News
Sino Biopharm's CLDN18.2 ADC Marketing Application Accepted! Granted Multiple Breakthrough Therapy and Orphan Drug Designations
Release Date: 2026-06-24
On June 23, the website of the Center for Drug Evaluation (CDE), National Medical Products Administration, showed that the New Drug Application for the CLDN18.2 ADC, Tecotabart Vedotin for Injection (LM-302), independently developed by LaNova Medicines, a core enterprise of Sino Biopharm (1177.HK), has been accepted. It is indicated for patients with CLDN18.2-positive, locally advanced or metastatic gastric or gastroesophageal junction adenocarcinoma who have received at least two prior lines of systemic therapy. On May 22, this indication was included in the priority review and approval procedure.
![]()
LM-302 is an antibody-drug conjugate (ADC) targeting CLDN18.2, formed by conjugating a recombinant humanized monoclonal antibody with the small molecule toxin MMAE. LM-302 can not only accurately identify CLDN18.2-positive tumor cells, but its MMAE payload also has a "bystander effect", which can further kill surrounding tumor cells with low or heterogeneous expression. In addition, LM-302 can induce immunogenic cell death (ICD). When combined with a PD-1 monoclonal antibody, it can produce a synergistic anti-tumor effect, providing an important mechanistic basis for "ADC + immunotherapy" combination therapy.

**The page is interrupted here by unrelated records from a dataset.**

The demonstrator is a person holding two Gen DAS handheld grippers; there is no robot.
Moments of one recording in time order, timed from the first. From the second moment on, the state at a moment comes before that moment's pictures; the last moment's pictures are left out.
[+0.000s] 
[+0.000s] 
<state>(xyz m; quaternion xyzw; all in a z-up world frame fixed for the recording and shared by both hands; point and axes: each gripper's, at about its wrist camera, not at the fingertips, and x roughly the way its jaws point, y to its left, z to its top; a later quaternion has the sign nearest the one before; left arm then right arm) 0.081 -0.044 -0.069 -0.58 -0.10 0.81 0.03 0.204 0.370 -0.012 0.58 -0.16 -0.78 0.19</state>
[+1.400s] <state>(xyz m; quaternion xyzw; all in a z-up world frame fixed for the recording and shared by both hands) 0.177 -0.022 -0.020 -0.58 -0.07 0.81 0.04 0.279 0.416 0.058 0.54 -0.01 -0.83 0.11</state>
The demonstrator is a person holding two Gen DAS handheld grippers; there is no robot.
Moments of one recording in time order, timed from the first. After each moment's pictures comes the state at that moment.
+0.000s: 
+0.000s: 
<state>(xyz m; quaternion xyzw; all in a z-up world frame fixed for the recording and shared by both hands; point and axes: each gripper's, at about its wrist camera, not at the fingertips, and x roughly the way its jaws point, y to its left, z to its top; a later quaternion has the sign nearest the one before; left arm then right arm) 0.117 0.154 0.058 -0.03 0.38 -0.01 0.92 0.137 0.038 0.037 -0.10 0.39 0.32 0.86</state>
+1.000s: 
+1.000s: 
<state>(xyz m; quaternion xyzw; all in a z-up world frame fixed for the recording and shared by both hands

Currently, LM-302 is undergoing two pivotal registrational clinical studies in China: (1) as a monotherapy for third-line and above treatment of CLDN18.2-positive locally advanced or metastatic gastric or gastroesophageal junction adenocarcinoma. The study has completed enrollment of all participants, and LM-302 is the first CLDN18.2 ADC worldwide to complete enrollment in a Phase III registrational clinical trial; (2) in combination with a PD-1 monoclonal antibody for the first-line treatment of CLDN18.2-positive locally advanced or metastatic gastric or gastroesophageal junction adenocarcinoma. Both indications have been included in the Breakthrough Therapy Designation program by the CDE and have received three Orphan Drug Designations (ODD) from the US Food and Drug Administration (FDA), covering three tumor types with high unmet clinical needs: gastric cancer, pancreatic carcinoma, and biliary tract cancer.

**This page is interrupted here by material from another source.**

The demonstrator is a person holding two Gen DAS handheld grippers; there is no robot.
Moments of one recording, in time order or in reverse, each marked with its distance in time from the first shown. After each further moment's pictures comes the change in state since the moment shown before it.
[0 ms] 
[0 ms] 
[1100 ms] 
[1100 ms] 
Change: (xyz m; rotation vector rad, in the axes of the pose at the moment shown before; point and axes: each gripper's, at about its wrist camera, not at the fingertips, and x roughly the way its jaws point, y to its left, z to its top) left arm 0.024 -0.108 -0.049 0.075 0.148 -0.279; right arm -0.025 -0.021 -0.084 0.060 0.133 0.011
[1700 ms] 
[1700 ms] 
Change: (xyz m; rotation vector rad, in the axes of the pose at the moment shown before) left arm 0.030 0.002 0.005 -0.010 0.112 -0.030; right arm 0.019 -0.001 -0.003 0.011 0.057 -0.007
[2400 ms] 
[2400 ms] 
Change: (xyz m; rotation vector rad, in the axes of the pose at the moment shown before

Gastric cancer is one of the malignant tumors with high incidence and mortality rates worldwide. Global cancer burden statistics from 2022 show that there are 970,000 new cases of gastric cancer annually worldwide, with over 1/3 of the patients coming from China. For patients with advanced gastric cancer, treatment options that can extend survival are extremely limited, especially for patients who have experienced treatment failure. Their prognosis is generally poor, with a median overall survival (OS) of even less than 10 months [1], urgently requiring the exploration of new effective treatment options. CLDN18.2 is the second popular target after HER2 to have its druggability validated in the field of gastric cancer treatment, with moderate to high expression in 31%-86% of gastric or gastroesophageal junction adenocarcinomas.
The acceptance of the marketing application for LM-302 is based on the positive results obtained in the Phase III pivotal clinical study of LM-302 monotherapy for the third-line and above treatment of CLDN18.2-positive locally advanced or metastatic gastric or gastroesophageal junction adenocarcinoma. This study has completed its interim analysis and met both study endpoints. The relevant study data will be announced at an international academic conference in early 2027.
References:
[1]Wilke H,Muro K,Van Cutsem E,et al.Ramucirumab plus paclitaxel versus placebo plus paclitaxel in patients with previously treated advanced gastric or gastro-oesophageal junction adenocarcinoma(RAINBOW):a double-blind,randomised phase 3 trial.Lancet Oncol.2014Oct;15(11):1224-35.